THE TASK: When copying the records below, keep every word as it is and drop the images.

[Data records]
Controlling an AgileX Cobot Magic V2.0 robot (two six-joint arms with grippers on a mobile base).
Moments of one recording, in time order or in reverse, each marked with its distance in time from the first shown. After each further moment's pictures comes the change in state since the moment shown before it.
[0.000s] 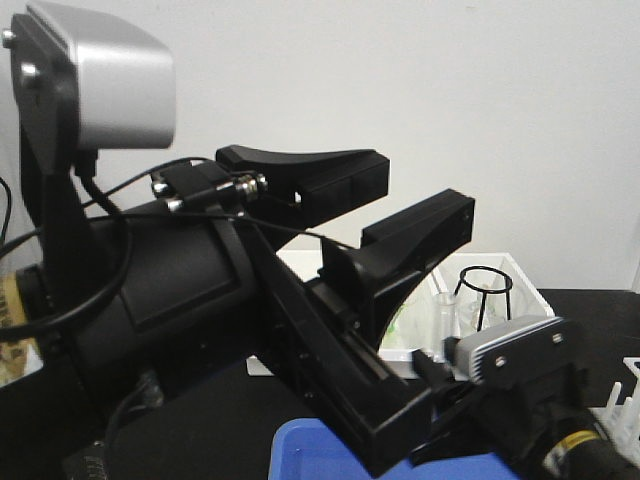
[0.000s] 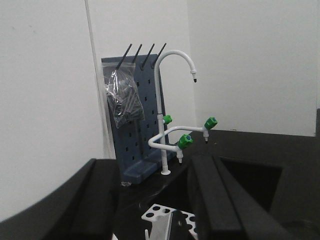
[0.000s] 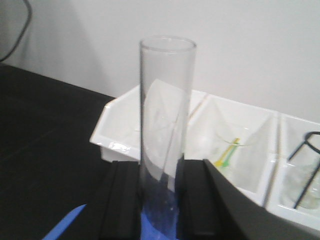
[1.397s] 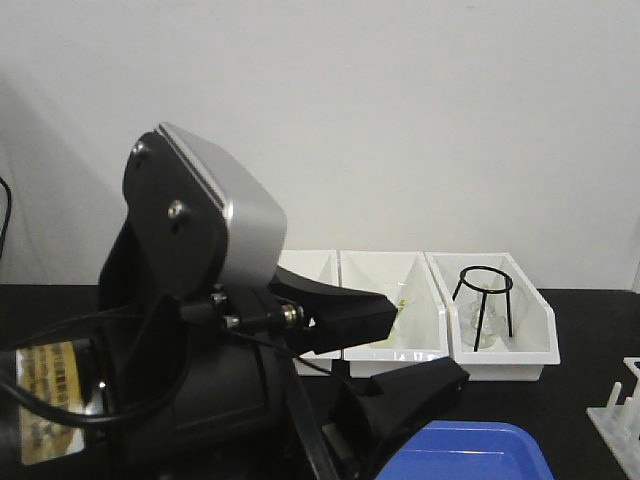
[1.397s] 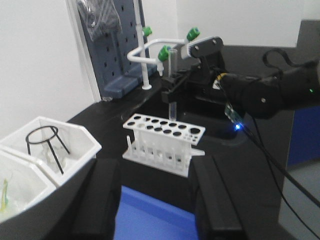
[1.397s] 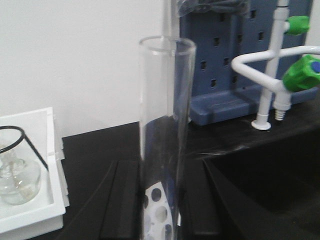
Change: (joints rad) left arm 0.000 0.001 0.000 0.003 0.337 0.000; right arm -0.837 0.031 -0.048 -0.225 0.054 0.290
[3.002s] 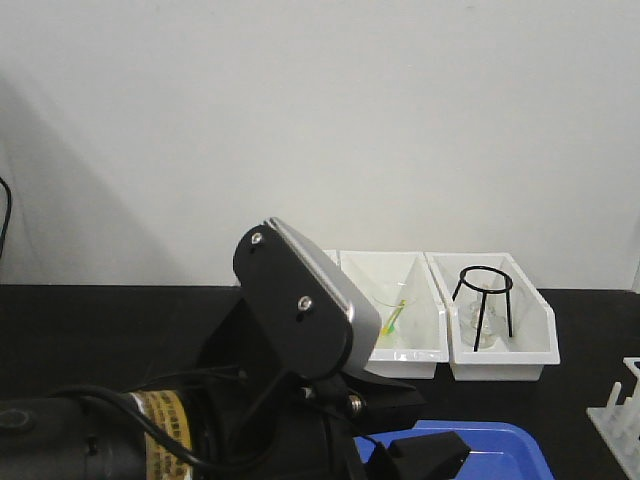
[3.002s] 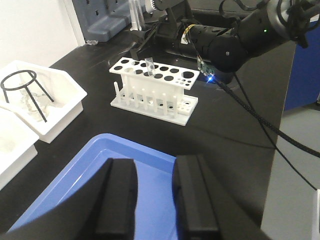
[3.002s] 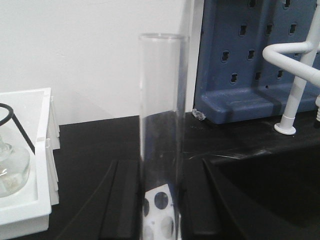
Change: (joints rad) left arm 0.000 0.090 0.000 0.000 0.093 0.000; right arm 0.000 0.283 -0.065 -0.110 -0.224 0.036
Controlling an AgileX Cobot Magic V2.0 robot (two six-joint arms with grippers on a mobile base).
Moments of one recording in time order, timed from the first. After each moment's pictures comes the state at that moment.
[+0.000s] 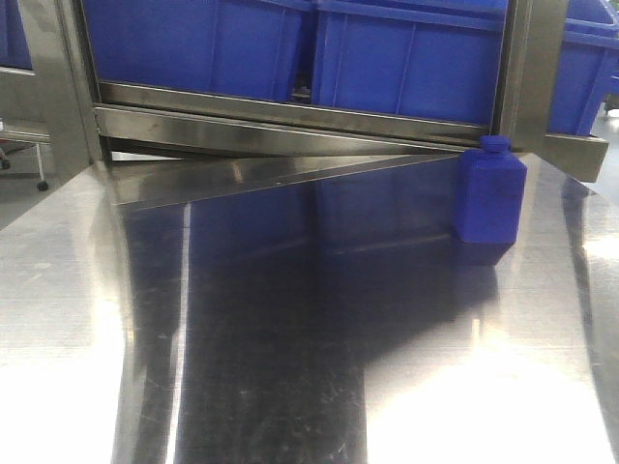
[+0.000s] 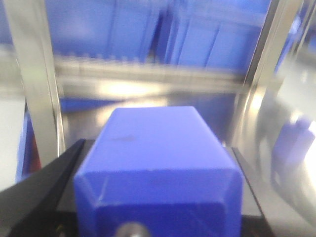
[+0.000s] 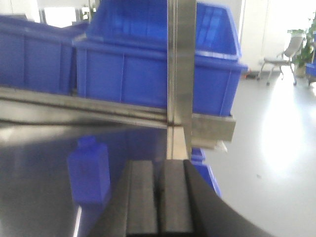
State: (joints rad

TASK ANSWER:
Controlling an AgileX Cobot Magic V2.0 robot (two six-joint arms with grippers on a mobile base).
Moments of one recording, in time order or in reverse, each marked with its distance in time from the first shown. After each further moment's pictures comes the change in state since the moment shown before it.
[0.000s] 
[0.000s] 
[0.000s] 
[1.397s] 
[1.397s] 
[1.397s] 
Change: (joints rad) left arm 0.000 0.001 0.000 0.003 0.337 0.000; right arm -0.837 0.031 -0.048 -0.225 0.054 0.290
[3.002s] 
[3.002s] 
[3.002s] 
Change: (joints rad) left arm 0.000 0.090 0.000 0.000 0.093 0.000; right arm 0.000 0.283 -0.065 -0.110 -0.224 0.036
Controlling an AgileX Cobot Magic V2.0 robot (two six-joint arms with grippers on a mobile base).
Moments of one recording in time order, timed from the first. After each moment's pictures comes the state at that moment.
[+0.000s] 
[+0.000s] 
[+0.000s] 
State: (joints rad

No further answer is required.